----- Information provided

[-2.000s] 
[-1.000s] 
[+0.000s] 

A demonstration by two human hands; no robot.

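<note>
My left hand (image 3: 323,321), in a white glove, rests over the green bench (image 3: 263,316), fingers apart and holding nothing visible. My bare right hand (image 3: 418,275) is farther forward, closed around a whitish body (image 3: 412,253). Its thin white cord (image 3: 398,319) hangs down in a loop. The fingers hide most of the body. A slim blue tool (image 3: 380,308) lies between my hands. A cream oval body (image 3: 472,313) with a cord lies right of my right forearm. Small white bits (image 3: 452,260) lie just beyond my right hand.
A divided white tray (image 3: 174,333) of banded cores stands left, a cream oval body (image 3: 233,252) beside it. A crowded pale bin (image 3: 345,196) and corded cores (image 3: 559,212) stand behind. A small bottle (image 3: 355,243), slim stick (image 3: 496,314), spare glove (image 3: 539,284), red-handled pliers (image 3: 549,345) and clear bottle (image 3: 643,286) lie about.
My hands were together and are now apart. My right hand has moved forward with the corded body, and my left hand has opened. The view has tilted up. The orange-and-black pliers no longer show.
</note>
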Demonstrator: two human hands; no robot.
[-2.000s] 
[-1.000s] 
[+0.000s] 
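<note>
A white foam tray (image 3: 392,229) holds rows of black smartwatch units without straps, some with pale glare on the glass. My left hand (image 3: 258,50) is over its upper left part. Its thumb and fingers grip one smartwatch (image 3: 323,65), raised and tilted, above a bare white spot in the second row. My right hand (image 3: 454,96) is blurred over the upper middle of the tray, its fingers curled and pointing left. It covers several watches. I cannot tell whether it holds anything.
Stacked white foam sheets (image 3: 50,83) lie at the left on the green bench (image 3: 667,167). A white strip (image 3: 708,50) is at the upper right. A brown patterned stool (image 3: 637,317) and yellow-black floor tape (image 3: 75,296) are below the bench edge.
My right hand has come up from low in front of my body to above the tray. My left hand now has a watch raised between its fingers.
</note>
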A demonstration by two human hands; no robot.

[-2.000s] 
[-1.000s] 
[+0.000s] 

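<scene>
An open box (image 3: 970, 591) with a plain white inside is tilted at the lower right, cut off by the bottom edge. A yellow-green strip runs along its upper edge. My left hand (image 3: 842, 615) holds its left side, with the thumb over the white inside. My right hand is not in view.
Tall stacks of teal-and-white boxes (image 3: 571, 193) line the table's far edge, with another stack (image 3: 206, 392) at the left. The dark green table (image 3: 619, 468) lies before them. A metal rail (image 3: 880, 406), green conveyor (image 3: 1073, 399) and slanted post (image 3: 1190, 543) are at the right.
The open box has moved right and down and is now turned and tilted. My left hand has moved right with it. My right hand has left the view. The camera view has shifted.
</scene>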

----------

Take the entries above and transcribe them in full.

Task result.
[-2.000s] 
[-1.000s] 
[+0.000s] 

A demonstration by two human hands; no robot.

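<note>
My left hand (image 3: 323,321), in a white glove, rests over the green bench (image 3: 263,316), fingers apart and holding nothing visible. My bare right hand (image 3: 418,275) is farther forward, closed around a whitish body (image 3: 412,253). Its thin white cord (image 3: 398,319) hangs down in a loop. The fingers hide most of the body. A slim blue tool (image 3: 380,308) lies between my hands. A cream oval body (image 3: 472,313) with a cord lies right of my right forearm. Small white bits (image 3: 452,260) lie just beyond my right hand.
A divided white tray (image 3: 174,333) of banded cores stands left, a cream oval body (image 3: 233,252) beside it. A crowded pale bin (image 3: 345,196) and corded cores (image 3: 559,212) stand behind. A small bottle (image 3: 355,243), slim stick (image 3: 496,314), spare glove (image 3: 539,284), red-handled pliers (image 3: 549,345) and clear bottle (image 3: 643,286) lie about.
My hands were together and are now apart. My right hand has moved forward with the corded body, and my left hand has opened. The view has tilted up. The orange-and-black pliers no longer show.
</note>
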Demonstrator: two human hands; no robot.
[-2.000s] 
[-1.000s] 
[+0.000s] 
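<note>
A white foam tray (image 3: 392,229) holds rows of black smartwatch units without straps, some with pale glare on the glass. My left hand (image 3: 258,50) is over its upper left part. Its thumb and fingers grip one smartwatch (image 3: 323,65), raised and tilted, above a bare white spot in the second row. My right hand (image 3: 454,96) is blurred over the upper middle of the tray, its fingers curled and pointing left. It covers several watches. I cannot tell whether it holds anything.
Stacked white foam sheets (image 3: 50,83) lie at the left on the green bench (image 3: 667,167). A white strip (image 3: 708,50) is at the upper right. A brown patterned stool (image 3: 637,317) and yellow-black floor tape (image 3: 75,296) are below the bench edge.
My right hand has come up from low in front of my body to above the tray. My left hand now has a watch raised between its fingers.
</note>
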A demonstration by two human hands; no robot.

[-2.000s] 
[-1.000s] 
[+0.000s] 

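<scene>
An open box (image 3: 970, 591) with a plain white inside is tilted at the lower right, cut off by the bottom edge. A yellow-green strip runs along its upper edge. My left hand (image 3: 842, 615) holds its left side, with the thumb over the white inside. My right hand is not in view.
Tall stacks of teal-and-white boxes (image 3: 571, 193) line the table's far edge, with another stack (image 3: 206, 392) at the left. The dark green table (image 3: 619, 468) lies before them. A metal rail (image 3: 880, 406), green conveyor (image 3: 1073, 399) and slanted post (image 3: 1190, 543) are at the right.
The open box has moved right and down and is now turned and tilted. My left hand has moved right with it. My right hand has left the view. The camera view has shifted.
</scene>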

No further work remains on this exercise.